Description: An easy implemenation of audio transcription in swift
Input: Audio file such as .mp3 file
Output: Transcription
Three essential components are: Title, Text space, Button, and Activity spinner.
Title describes the purpose of this app. Title component is very simple. You can use a label in Swift to make it.You can center and horizontal alignment for the title.
Text space is to display the final transcription results.So under your title, add a text field for it.
Button is the main function of this app. If an user presses it, the app will make a transcription. Activity spinner plays a spinner animation to indicate the transcription process. First, the basic setup is also simple. You can use button in swift to make it and add any alignment you like.
Next, we need to add Text space, Activity spinner, and Button in viewcontroller. Right click the button and connect it to viewcontroller.
You could use the ViewController, AppDelegate, and SceneDelegate file I posed in this github.
The following part is to explain some parts of it.
Inside the outlet, we first define three To-do functions.
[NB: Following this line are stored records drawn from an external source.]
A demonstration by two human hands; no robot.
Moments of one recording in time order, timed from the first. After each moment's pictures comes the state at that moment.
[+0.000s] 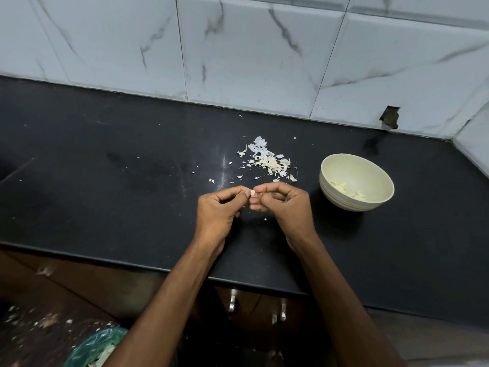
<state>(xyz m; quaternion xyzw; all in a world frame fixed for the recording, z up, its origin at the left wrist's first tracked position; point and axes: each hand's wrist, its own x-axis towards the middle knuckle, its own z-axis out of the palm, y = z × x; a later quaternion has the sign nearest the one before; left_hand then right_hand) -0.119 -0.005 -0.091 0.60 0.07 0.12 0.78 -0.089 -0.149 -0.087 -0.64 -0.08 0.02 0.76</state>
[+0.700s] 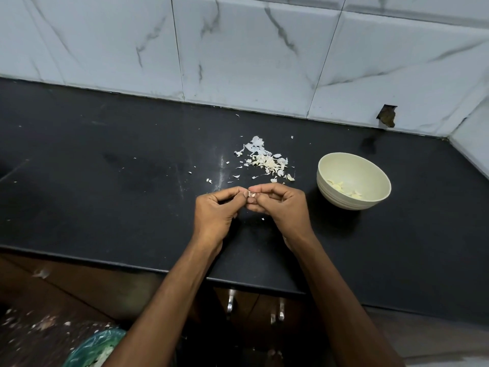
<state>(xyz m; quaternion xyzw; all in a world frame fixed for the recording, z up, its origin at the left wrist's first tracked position) -0.116 -0.005 -0.097 0.61 0.06 0.13 0.78 -0.089 -0.147 -0.088 -0.64 -0.08 0.03 0.76</state>
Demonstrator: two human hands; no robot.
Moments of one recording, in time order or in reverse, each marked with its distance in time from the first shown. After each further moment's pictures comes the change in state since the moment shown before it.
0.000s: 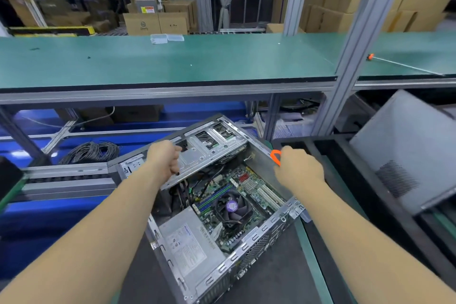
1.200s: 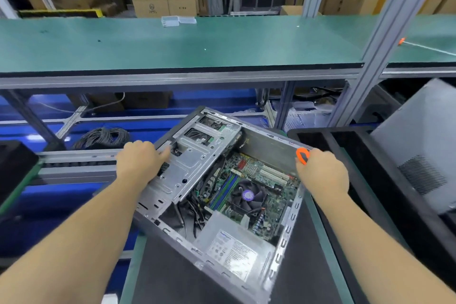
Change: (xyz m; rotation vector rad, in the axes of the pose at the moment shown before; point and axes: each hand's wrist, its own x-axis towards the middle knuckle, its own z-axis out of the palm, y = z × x) left_hand 0.041 -0.031 -0.091 1.675 0.308 0.556; right_hand 0.021 0.016 0.057 0.032 0.182 0.125
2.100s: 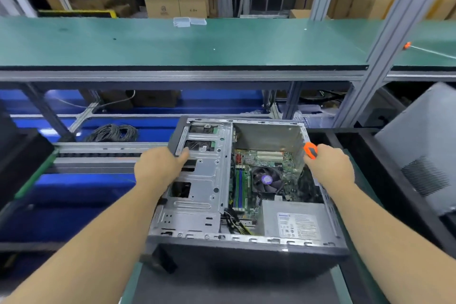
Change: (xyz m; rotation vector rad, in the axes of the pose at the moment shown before) left_hand -0.046 0.027 0.002 -0.382 0.025 -0.243; right_hand 0.014 0.025 0.002 0.124 -0.032 -0.097
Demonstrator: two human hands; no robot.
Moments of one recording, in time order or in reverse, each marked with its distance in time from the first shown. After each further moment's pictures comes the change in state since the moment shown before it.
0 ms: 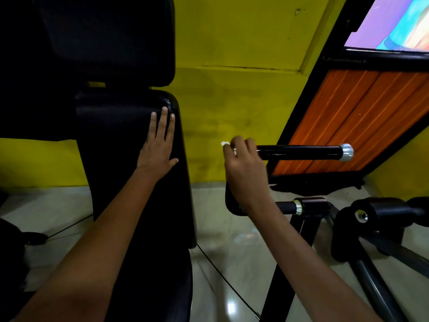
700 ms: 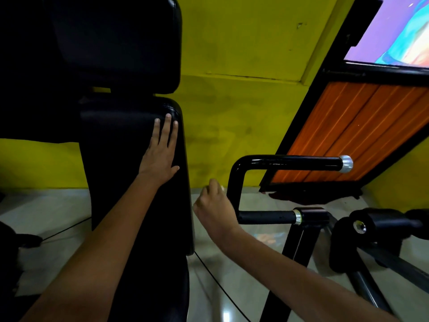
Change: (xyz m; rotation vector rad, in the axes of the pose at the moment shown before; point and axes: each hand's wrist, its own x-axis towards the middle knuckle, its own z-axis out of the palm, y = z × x) left_hand -0.002 0.001 -0.003 -0.022 -0.002 -0.006; right_hand -0.027 -0.057 0.016 -0.243 -0.616 -0.332
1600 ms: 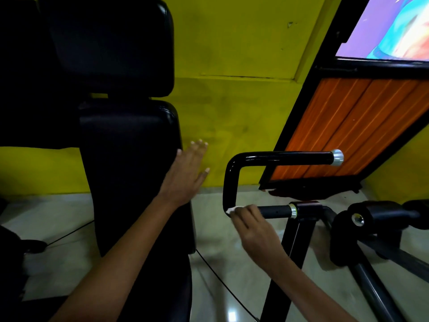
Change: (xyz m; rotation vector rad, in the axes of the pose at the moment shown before) left_hand -0.033 0.062 -0.011 -0.462 0.050 0.193; right_hand -0.096 0.041 0.068 0.272 0.486 0.050
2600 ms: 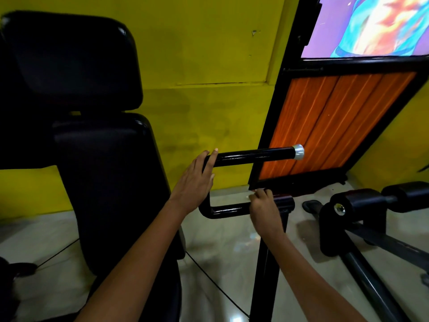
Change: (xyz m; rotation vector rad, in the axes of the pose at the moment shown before) left_hand 0.020 0.077 0.029 0.123 0.062 0.190; right_hand -0.018 0.081 0.015 0.005 -0.275 0.524
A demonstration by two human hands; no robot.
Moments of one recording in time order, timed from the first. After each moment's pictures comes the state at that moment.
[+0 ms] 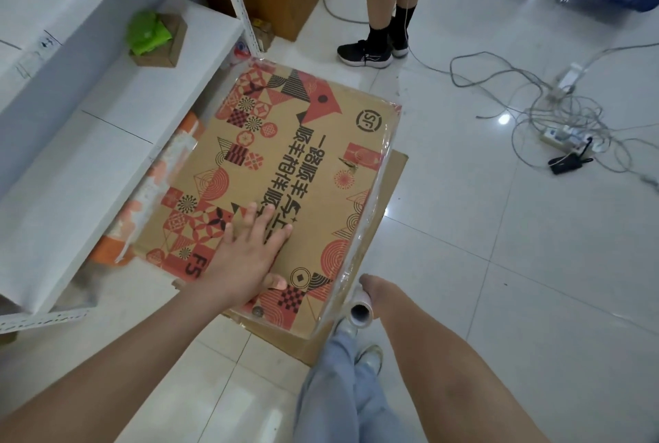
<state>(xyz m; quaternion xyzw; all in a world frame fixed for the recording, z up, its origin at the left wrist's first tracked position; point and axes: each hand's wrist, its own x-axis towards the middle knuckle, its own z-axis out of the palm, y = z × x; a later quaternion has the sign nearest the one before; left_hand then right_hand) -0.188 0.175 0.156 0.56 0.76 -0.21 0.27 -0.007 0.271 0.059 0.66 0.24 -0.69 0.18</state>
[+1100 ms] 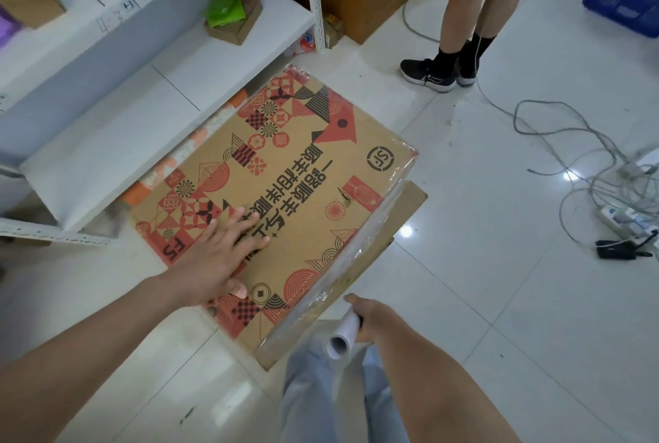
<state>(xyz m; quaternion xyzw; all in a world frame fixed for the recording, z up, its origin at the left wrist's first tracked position) -0.180 0.171 0.151 0.50 0.80 -0.11 0.31 0.017 0.343 0.012 0.64 0.22 -0.67 0.30</state>
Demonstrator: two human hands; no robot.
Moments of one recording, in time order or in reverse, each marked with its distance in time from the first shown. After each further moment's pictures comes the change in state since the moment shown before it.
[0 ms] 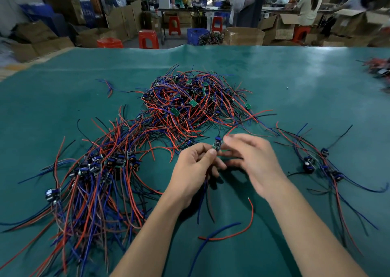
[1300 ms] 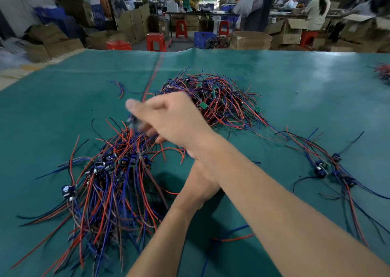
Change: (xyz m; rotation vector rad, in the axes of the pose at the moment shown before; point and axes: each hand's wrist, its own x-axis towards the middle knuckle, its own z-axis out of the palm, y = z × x) left_hand -0.006 0.001 -0.003 0.234 -0.024 0.081; right_hand -0.010 -0.073 0.157 -0.459 -0.436 -0.344
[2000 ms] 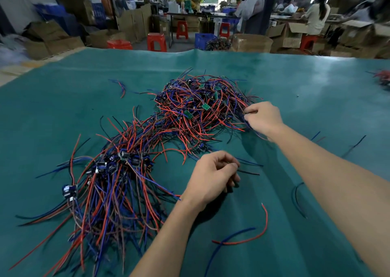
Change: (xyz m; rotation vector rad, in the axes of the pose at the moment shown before) left_hand 0.008 -0.001 0.005 -0.080 -0.044 -0.126; right_hand 0.045 0.161 -0.165 -0.626 0.442 0.369
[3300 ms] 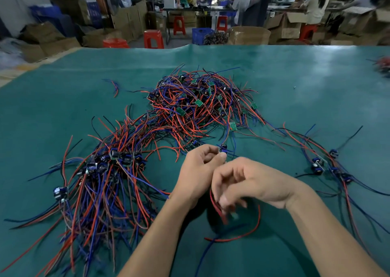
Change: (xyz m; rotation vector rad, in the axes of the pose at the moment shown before) left_hand 0.001 -0.005 -0.005 -0.030 0.105 0.063; right_hand -0.170 -0.011 -0.031 0.662 -1.100 -0.306
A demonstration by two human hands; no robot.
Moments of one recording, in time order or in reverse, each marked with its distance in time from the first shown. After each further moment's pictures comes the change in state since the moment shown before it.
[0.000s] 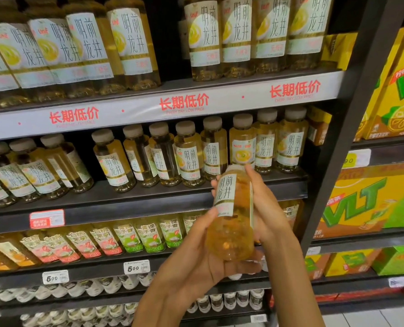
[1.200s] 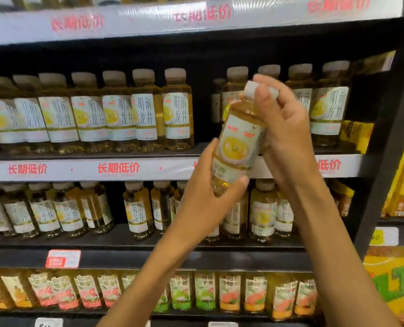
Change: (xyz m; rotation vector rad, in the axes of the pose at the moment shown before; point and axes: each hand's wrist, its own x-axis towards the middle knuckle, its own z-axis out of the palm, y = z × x) left_hand 0.042 0.130 0.031 1.039 0.405 0.833; right_hand 0.018 -0.118 0.144 -0.553 -0.374 -0.932
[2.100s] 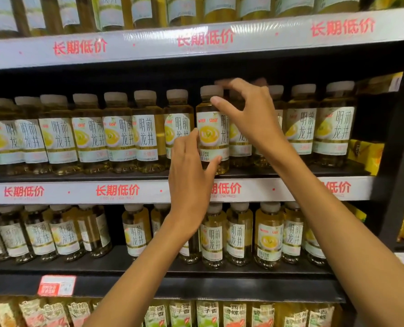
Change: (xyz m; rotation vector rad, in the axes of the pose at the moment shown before) left_hand 0.069 -0.008 -0.014 0.575 0.416 0.138; right_hand 0.097 0.038 0.006 -1.038 -0.053 -0.207
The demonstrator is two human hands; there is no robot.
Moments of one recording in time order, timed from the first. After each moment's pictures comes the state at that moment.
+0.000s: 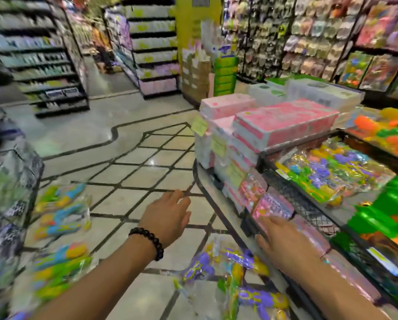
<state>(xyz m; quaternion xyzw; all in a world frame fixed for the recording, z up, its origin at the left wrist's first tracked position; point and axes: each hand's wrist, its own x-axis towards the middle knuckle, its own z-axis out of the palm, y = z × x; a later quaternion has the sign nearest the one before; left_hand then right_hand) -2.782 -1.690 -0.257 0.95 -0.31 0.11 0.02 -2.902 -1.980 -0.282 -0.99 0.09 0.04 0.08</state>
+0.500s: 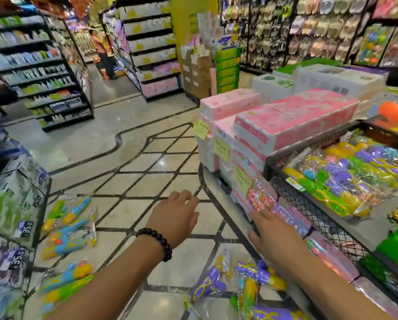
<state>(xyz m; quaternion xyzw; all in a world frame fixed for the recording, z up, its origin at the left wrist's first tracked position) -2.660 -1.787 -0.255 0.94 -0.32 0.10 -0.03 -2.760 -2.039 -0.296 -0.99 0.04 0.01 0.13</state>
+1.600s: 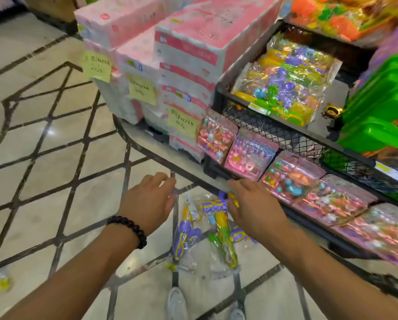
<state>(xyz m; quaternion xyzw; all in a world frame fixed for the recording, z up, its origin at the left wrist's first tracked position) -2.451 -1.769 -0.449 0.84 -0.54 0.00 0.06 -2.654 -1.954 -0.432 -0.95 0.28 0.09 0.13</state>
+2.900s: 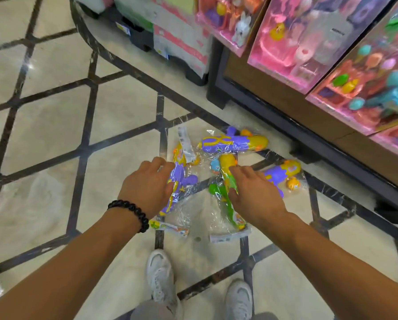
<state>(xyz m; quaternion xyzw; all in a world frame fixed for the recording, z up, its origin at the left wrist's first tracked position) -2.509 -1.770 -0.922 0.87 -0.47 -0.16 -0.01 -2.701 -1.955 -0.910 -0.92 0.31 0.18 0.15</state>
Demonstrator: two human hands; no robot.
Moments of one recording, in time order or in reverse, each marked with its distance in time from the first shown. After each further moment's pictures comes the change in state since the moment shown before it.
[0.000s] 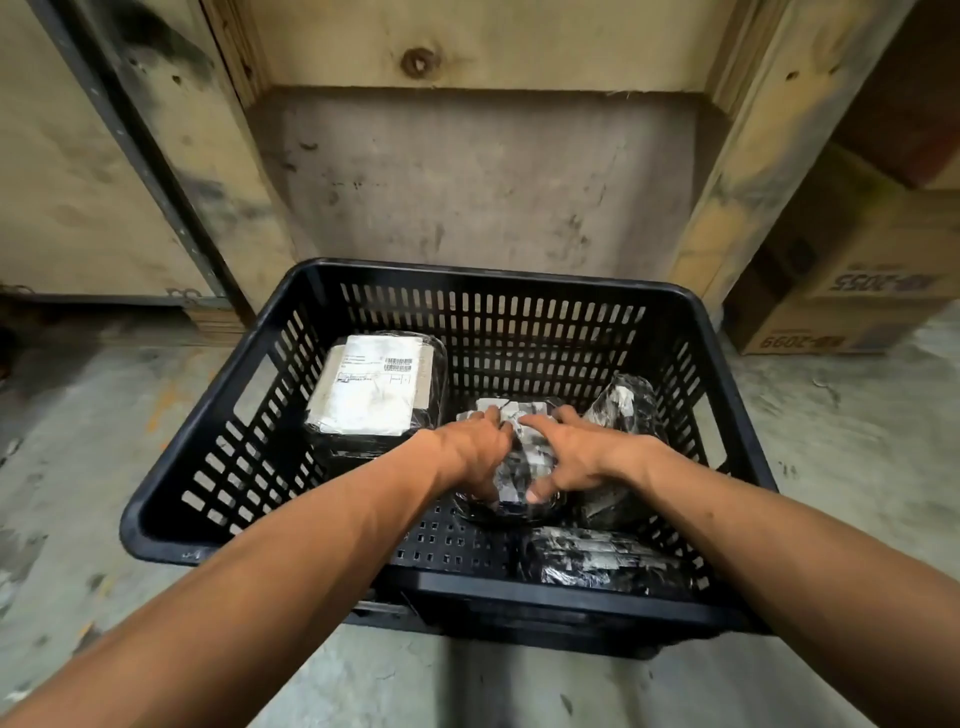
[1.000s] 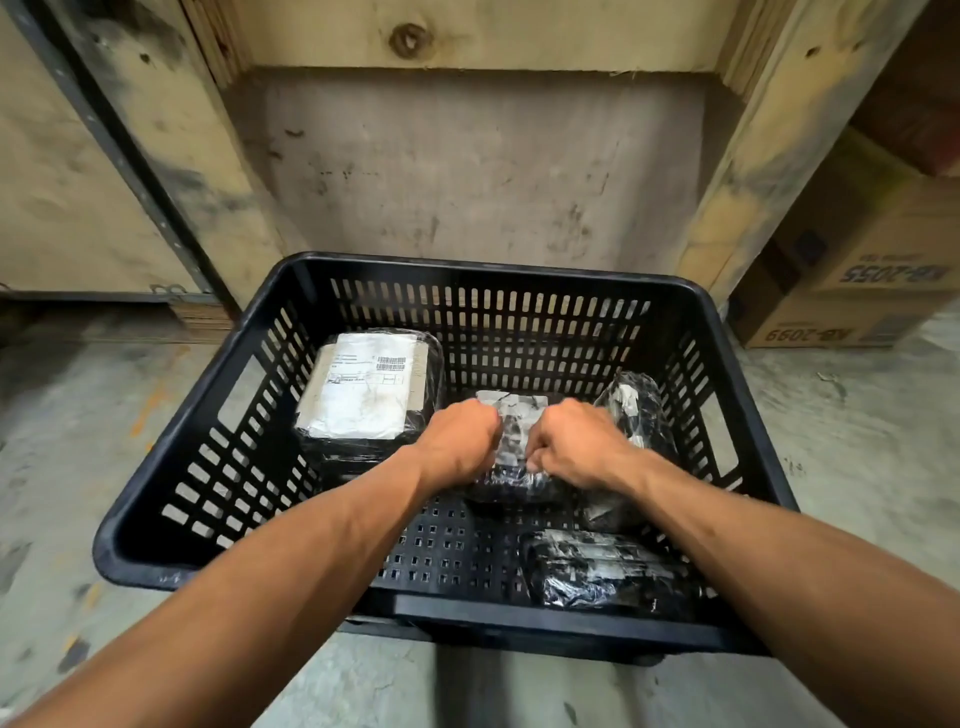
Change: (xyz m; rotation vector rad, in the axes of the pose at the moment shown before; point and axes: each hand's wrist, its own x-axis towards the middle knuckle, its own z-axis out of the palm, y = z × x) left_hand -0.003 -0.011 0.005 -0.336 0.350 -0.071; right_hand 0.003 -0.003 0.008 0.117 0.307 -0.138
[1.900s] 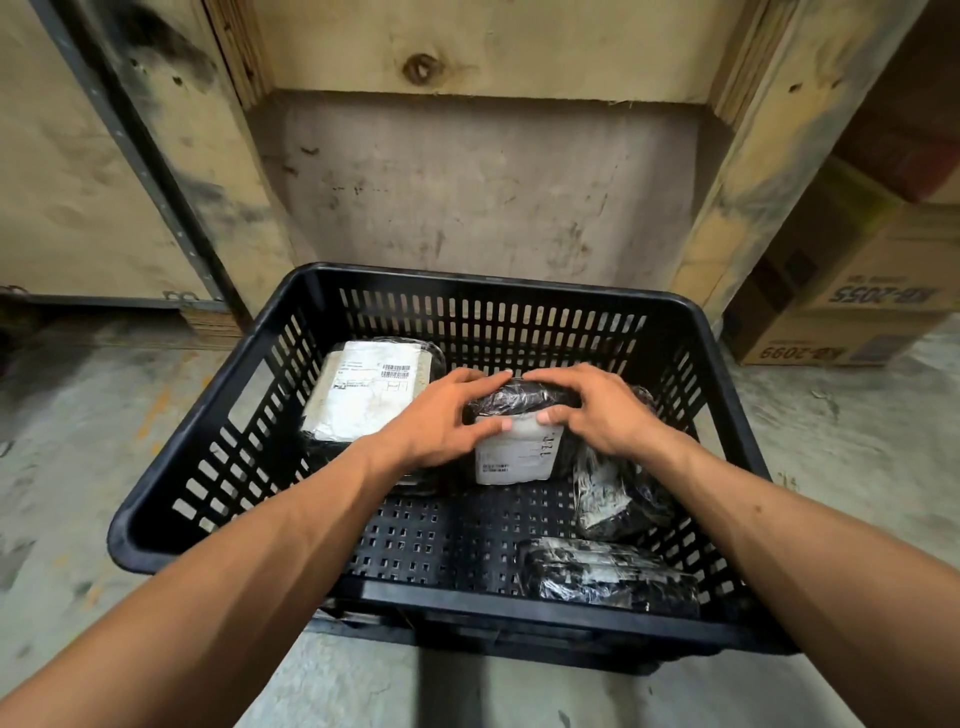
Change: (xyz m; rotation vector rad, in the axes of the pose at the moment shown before) left_hand -0.004 -0.035 -0.022 -0.284 0.136 0.199; right_hand 0.001 0.017 -0.042 0.255 0.215 -0.045
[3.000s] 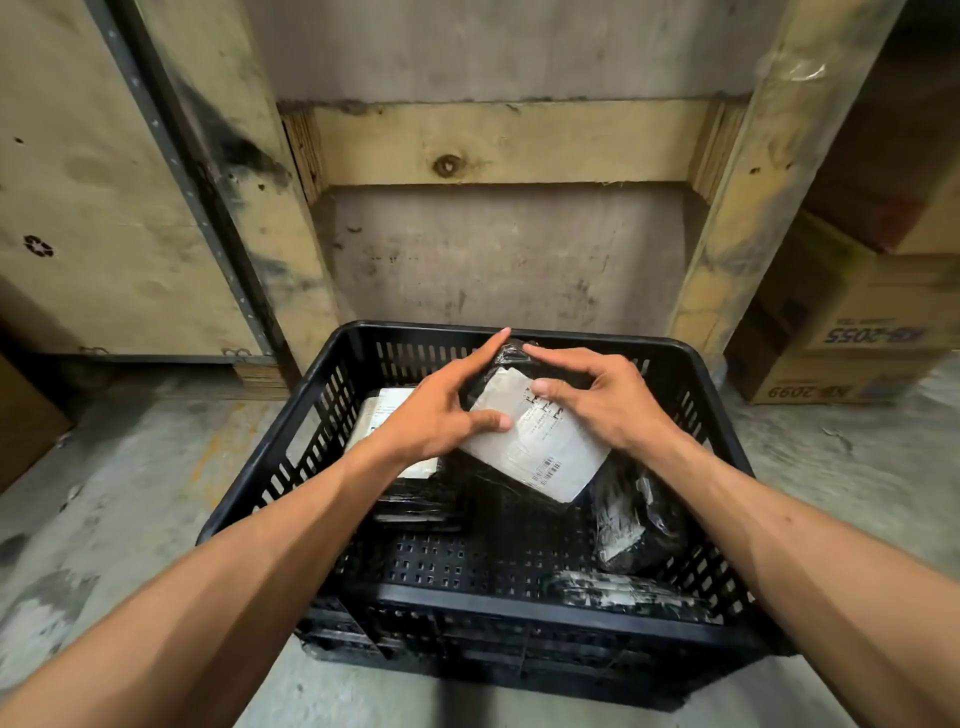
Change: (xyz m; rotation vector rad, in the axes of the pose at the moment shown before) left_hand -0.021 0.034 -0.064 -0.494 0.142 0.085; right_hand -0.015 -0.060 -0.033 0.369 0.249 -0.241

@IBAction func playButtonPressed(_ sender: Any) {
activitySpinner.isHidden = false # Show activity spinner
activitySpinner.startAnimating()# Start animation of activity spinner
requestSpeechAuth()# Start transcription
}
First function is to show the hidden activitySpinner. Second function is to start animation of activity spinner.
First and second function were already defined by Xcode. So we don't need to do anything.
Third function is to start transcription. This function calls a mp3 file from local file and starts transcription. SFSpeechRecognizer is the main variable. We need to feed it with a path, and it will do the task.
func requestSpeechAuth() {
SFSpeechRecognizer.requestAuthorization { authStatus in
if authStatus == SFSpeechRecognizerAuthorizationStatus.authorized{
if let path = Bundle.main.url(forResource: "test", withExtension: "mp3"){
do{
let sound = try AVAudioPlayer(contentsOf: path)
self.audioPlay = sound
self.audioPlay.delegate = self
sound.play()
} catch{
print("error")
}
let recognizer = SFSpeechRecognizer()
let request = SFSpeechURLRecognitionRequest(url: path)
recognizer?.recognitionTask(with: request){(result, error) in
if let error = error{
print("There was an error:\(error)")
} else {
print(result?.bestTranscription.formattedString)
self.transcriptionTextField.text = result?.bestTranscription.formattedString
}
}
}
}
}
}
Finally, when we press this button, activity spinner will start spin and swift can call SFSpeechRecognizer to detect the most likely transcription.